I am creating a Huffman tree to compress a text file but I am having some issues. This method I am making is supposed to take a FileInputStream
which inputs the text data and returns a Map
of the characters and the counts. However, to do that, I need to define the size of byte[]
to store the data. The problem is that the byte[]
array size needs to be just the right length or else the Map
will also have some unneeded data. Is there a way to make the byte[]
just the right size?
Here is my code:
// provides a count of characters in an input file and place in map
public static Map<Character, Integer> getCounts(FileInputStream input)
throws IOException {
Map<Character, Integer> output = new TreeMap<Character, Integer>(); // treemap keeps keys in sorted order (chars alphabetized)
byte[] fileContent = new byte[100]; // creates a byte[]
//ArrayList<Byte> test = new ArrayList<Byte>();
input.read(fileContent); // reads the input into fileContent
String test = new String(fileContent); // contains entire file into this string to process
// goes through each character of String to put chars as keys and occurrences as keys
for (int i = 0; i < test.length(); i++) {
char temp = test.charAt(i);
if (output.containsKey(temp)) { // seen this character before; increase count
int count = output.get(temp);
System.out.println("repeat; char is: " + temp + "count is: " + count);
output.put(temp, count + 1);
} else { // Haven't seen this character before; create count of 1
System.out.println("new; char is: " + temp + "count is: 1");
output.put(temp, 1);
}
}
return output;
}
The return value of FileInputStream.read()

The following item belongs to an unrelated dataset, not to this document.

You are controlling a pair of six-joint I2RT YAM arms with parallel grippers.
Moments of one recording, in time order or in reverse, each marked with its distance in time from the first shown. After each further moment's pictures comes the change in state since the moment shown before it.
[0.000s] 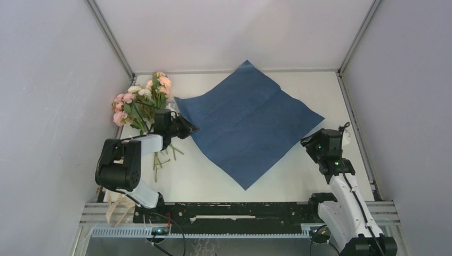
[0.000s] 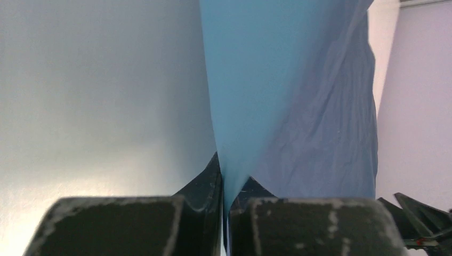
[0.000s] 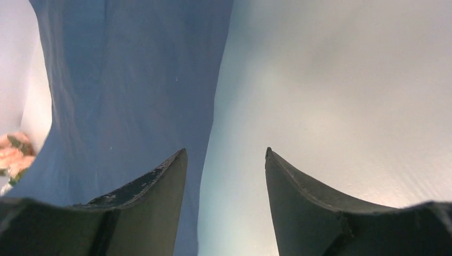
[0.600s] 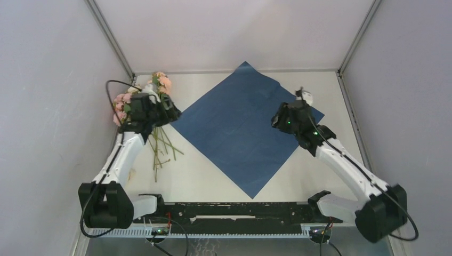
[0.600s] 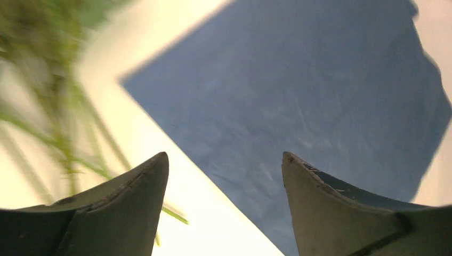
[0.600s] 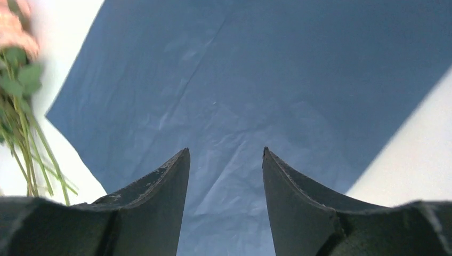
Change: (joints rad) left arm 0.039 -0.344 0.215 -0.580 -0.221 0.383; right arm 0.379 0.301 0.411 -0.005 0.164 -0.258
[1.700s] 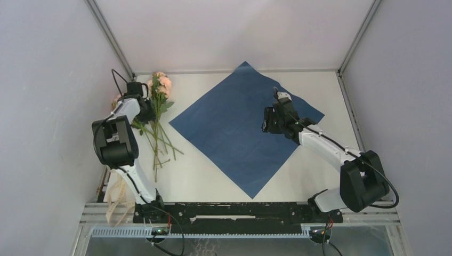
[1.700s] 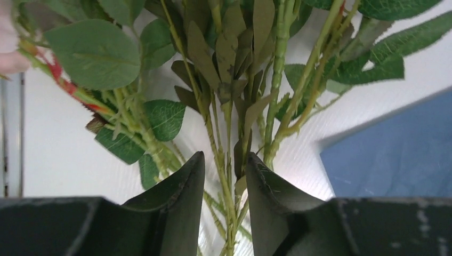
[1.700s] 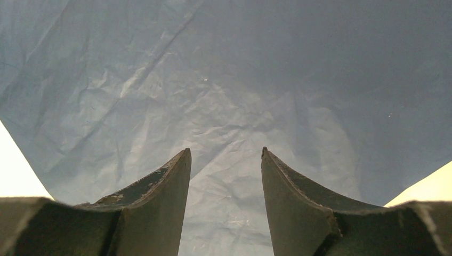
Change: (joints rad) left arm 0.277 0.626 0.460 -0.235 -0.240 0.283; right arm 0.042 0.355 0.065 0.101 -0.130 -0.219
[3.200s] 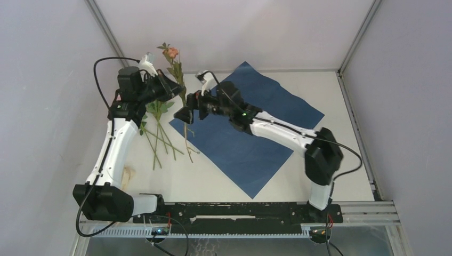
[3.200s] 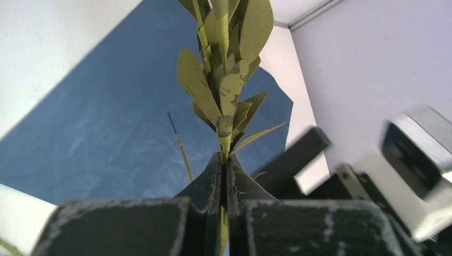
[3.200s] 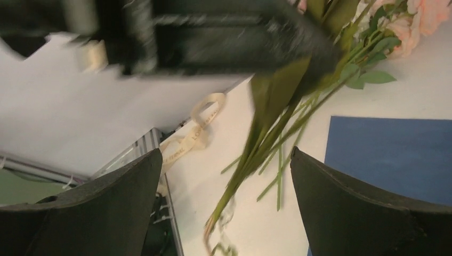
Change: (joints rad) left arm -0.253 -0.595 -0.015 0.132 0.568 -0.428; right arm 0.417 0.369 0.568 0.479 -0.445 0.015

is the number of bytes actually read, or -1
in case of EOF. You can use this value instead of test.length()
in the for loop.
Notice that read()
is not guaranteed to read in the buffer length worth of bytes, even if the end of file is not reached, so it is usually used in a loop:
int bytesRead;
//Read until there is no more bytes to read.
while((bytesRead = input.read(buf))!=-1)
{
//You have next bytesRead bytes in a buffer here
}
Finally, if your strings are Unicode, this approach will not work, since read()
can terminate mid-character. Consider using InputStreamReader
to wrap FileInputStream
:
Reader fileReader = new InputStreamReader(input, "UTF-8");
int charsRead;
char buf[] = new char[256];
while ((charsRead = fileReader.read(buf)) > 0) {
//You have charsRead characters in a buffer here
}